What we are seeing emerge here is a shift towards a more holistic business banking solution from a wide range of established and upstart providers.

The goal appears to be a digital business current account which will act as a financial hub for business owners and entrepreneurs to manage their cash, tax, invoicing and borrowing facilities, all underpinned by data and as little friction as possible.

Pair this with a new industry-wide commitment to openness and partnerships, and we should soon see a far simpler route to finance for small business owners, with quicker access to cash, less form-filling and fewer rejected applications.

As EY outlined in its SME banking report: "We expect to see financial platforms further evolve to digital [financial institutions] 'app stores', where customers can select desired services from multiple providers to build their own bespoke financial experiences."

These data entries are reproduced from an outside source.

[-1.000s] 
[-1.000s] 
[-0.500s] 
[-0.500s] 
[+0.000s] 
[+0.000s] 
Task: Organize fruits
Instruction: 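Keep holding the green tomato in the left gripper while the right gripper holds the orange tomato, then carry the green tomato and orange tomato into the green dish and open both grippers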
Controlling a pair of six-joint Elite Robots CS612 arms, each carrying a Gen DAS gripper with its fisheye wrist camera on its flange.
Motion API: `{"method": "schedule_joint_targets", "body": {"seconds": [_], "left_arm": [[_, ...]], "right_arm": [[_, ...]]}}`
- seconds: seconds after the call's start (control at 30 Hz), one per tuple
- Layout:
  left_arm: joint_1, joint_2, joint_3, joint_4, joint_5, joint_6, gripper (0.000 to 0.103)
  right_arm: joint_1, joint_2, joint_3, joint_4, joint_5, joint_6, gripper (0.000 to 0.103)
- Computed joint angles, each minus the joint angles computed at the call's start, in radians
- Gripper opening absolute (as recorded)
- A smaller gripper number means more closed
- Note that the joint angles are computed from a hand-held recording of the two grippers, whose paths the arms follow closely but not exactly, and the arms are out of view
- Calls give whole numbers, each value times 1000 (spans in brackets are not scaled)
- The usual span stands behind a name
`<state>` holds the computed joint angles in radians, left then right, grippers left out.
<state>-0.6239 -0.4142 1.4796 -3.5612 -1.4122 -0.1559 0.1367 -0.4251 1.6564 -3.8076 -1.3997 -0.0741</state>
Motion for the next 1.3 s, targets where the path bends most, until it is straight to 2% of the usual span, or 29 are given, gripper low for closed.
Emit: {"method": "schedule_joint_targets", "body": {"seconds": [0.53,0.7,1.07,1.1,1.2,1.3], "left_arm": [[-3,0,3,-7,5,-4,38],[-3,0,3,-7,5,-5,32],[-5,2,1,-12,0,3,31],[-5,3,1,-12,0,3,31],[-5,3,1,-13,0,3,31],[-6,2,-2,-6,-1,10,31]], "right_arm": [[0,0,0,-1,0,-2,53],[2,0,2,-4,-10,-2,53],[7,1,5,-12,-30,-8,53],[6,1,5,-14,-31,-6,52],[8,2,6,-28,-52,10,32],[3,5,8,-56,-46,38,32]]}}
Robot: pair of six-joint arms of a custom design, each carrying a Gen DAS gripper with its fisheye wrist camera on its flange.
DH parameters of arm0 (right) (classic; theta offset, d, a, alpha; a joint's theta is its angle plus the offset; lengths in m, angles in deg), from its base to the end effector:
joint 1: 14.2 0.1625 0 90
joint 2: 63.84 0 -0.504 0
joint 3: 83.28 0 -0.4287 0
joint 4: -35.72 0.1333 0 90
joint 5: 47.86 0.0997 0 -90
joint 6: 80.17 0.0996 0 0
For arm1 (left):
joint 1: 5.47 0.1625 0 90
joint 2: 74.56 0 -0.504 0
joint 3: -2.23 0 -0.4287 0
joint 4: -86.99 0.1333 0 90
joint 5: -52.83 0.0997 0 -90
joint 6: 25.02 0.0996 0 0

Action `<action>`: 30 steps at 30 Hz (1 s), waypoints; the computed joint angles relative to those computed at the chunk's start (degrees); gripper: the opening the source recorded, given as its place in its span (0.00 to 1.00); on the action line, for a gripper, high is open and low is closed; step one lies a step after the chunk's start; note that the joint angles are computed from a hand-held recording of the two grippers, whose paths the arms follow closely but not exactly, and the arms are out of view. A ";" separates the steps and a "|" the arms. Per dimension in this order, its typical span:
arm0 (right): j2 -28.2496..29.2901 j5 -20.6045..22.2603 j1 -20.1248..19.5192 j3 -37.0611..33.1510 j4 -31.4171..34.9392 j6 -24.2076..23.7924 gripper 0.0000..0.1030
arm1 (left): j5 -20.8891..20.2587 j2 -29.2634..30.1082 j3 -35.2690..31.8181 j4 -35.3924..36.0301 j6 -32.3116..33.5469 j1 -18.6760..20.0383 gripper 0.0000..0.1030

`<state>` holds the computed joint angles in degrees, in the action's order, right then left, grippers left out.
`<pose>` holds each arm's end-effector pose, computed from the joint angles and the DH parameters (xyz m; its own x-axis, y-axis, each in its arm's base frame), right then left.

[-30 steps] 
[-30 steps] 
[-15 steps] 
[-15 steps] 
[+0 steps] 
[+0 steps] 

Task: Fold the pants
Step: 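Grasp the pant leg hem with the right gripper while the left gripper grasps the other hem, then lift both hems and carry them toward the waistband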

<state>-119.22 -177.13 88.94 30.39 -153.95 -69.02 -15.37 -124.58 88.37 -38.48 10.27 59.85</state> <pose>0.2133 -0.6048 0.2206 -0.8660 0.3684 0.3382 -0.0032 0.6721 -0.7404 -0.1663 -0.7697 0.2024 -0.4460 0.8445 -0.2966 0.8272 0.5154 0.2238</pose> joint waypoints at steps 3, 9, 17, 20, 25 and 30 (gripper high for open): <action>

This of course will require a change in mindset from traditional players as they learn how to interoperate with partners in an ecosystem and find ways to protect their bottom line while doing so.

"It still remains the case that a more collegiate approach will be required, in order to engage and tackle other issues - especially around policy reform and indirect discouraged borrowing, notably where this involves wider stakeholder cooperation," trade association UK Finance stated in the conclusion to its SME report in December. "Only by achieving the correct mix of competitive pressure and stakeholder cooperation can the best overall impact be made on the UK SME external finance market and the UK economy as a whole."

This will be the holy grail for cracking SME banking in the next couple of years. Who gets it right is now a question of execution.